C’est peut-être pour cela que des gouvernements ultra-libéraux comme la macronie déclarent des guerres arbitraires aux communautés, en les qualifiant d’anti-républicaines (en particulier celles musulmanes et afro-descendantes) : leur organisation et l’empouvoirement qu’elles génèrent mettent en péril l’économie du capital normatif et poussent leurs membres à l’émancipation corporelle et psychologique de la norme établie.
Le principe sous-tendant la société capitaliste et le principe de l’amour [sont] incompatibles.
Erich Fromm
La fin de l’amour ?
Dans son essai À propos d’amour, l’autrice afroféministe bell hooks cite le psychanalyste Erich Fromm, en s’interrogeant sur les liens entre capitalisme, amour et spiritualité.
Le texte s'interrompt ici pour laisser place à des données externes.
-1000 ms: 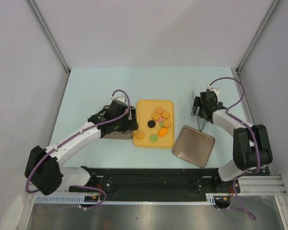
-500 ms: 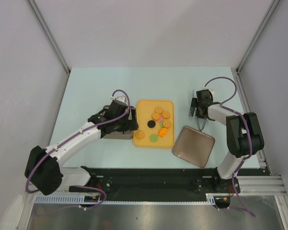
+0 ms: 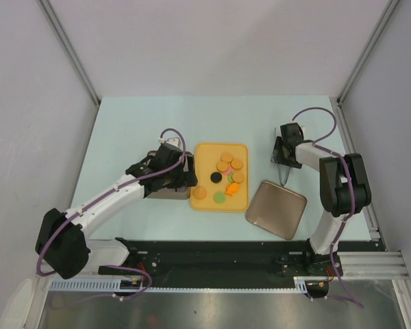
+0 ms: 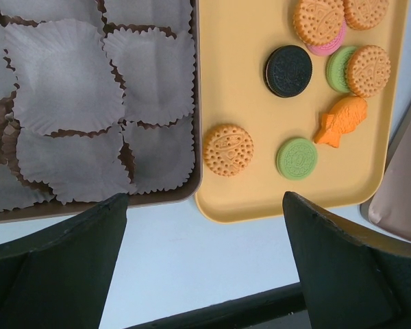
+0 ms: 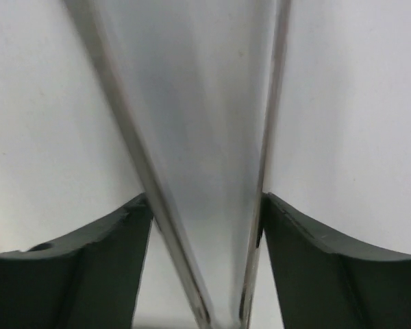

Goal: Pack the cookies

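Note:
Several round cookies lie on a yellow tray: mostly orange ones, one black, green and pink, plus an orange fish-shaped piece. My left gripper is open and empty, hovering over the gap between the tray and a brown tin lined with white paper cups; it also shows in the top view. My right gripper is right of the tray, shut on metal tongs whose two arms sit between its fingers.
A brown square lid lies right of the tray's near corner, just below the tongs' tip. The black rail runs along the table's near edge. Grey walls close in the left, right and far sides.
The right arm's elbow has swung back toward the right wall and the right gripper has shifted slightly up. The left arm and the cookies have not moved.

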You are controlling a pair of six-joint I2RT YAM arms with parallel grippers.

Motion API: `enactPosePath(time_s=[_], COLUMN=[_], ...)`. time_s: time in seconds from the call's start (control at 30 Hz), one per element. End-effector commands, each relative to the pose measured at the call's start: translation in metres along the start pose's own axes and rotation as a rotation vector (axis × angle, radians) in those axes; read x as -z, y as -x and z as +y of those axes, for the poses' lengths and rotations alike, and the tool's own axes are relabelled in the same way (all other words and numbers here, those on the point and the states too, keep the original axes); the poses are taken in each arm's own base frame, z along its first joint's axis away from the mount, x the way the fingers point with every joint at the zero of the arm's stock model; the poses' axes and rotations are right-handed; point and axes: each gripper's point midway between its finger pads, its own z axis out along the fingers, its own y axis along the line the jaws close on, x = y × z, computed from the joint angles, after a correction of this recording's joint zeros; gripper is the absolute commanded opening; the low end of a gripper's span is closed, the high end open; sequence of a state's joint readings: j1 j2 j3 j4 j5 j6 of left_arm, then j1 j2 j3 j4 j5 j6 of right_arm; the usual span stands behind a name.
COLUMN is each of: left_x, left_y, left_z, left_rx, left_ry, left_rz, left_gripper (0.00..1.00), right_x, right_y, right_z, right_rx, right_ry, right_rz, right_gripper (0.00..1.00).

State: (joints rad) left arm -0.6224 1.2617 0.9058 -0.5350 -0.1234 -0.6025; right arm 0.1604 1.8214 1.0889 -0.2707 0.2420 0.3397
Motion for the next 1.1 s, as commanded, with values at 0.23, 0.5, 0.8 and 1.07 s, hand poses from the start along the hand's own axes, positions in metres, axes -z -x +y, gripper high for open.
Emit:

Pour Fromm, l’expérience véritable de l’amour se situe en effet dans notre rapport au sacré. La spiritualité, peu importe comme nous décidons de la vivre, est un accès privilégié à notre zone émotionnelle : c’est pour cette raison, comme nous l’avons vu, que le capitalisme s’empare de celle des cultures dangereuses pour sa survie. Dans la structure capitaliste autophage, la spiritualité est à la fois bafouée par la rationalité viriliste, et remplacée par sa version consumériste. L’amour, en toute logique, qu’il soit dirigé vers soi ou vers les autres, est mis au ban. Il nous faut comprendre que nous ne trouverons jamais l’amour au sein d’une structure mentale et sociale capitaliste. « Le principe sous-tendant la société capitaliste et le principe de l’amour [sont] incompatibles » estime Fromm. « Nous sommes sans cesse bombardé·es par des messages qui nous disent que tous nos besoins peuvent être satisfaits par des gains matériels » écrit bell hooks. Les personnes fragilisées par la norme sont les premières à connaître l’isolement dans ce jeu cruel que la sociologue Eva Illouz définit comme « la fin de l’amour ». « L’isolement et le sentiment d’être seul·es sont parmi les premières causes de dépression et de désespoir. Ils sont le produit d’une culture où les choses comptent plus que les gens » conclut bell hooks. À défaut de pouvoir en quelques mois démonter le capitalisme amoureux, ou de pouvoir en finir avec le capital beauté et faire de la pédagogie à nos communautés empêtrées dans leurs paradoxes, nous pouvons tenter de commencer par sortir individuellement du capitalisme mental. Nos communautés devraient nous permettre cet espace d’autogestion et émancipation de l’économie néolibérale du sentiment. Une communauté qui fonctionne est peut-être alors un espace qui nous délivre, autant que possible et authentiquement, du contrôle capitaliste de nos corps et de nos cœurs.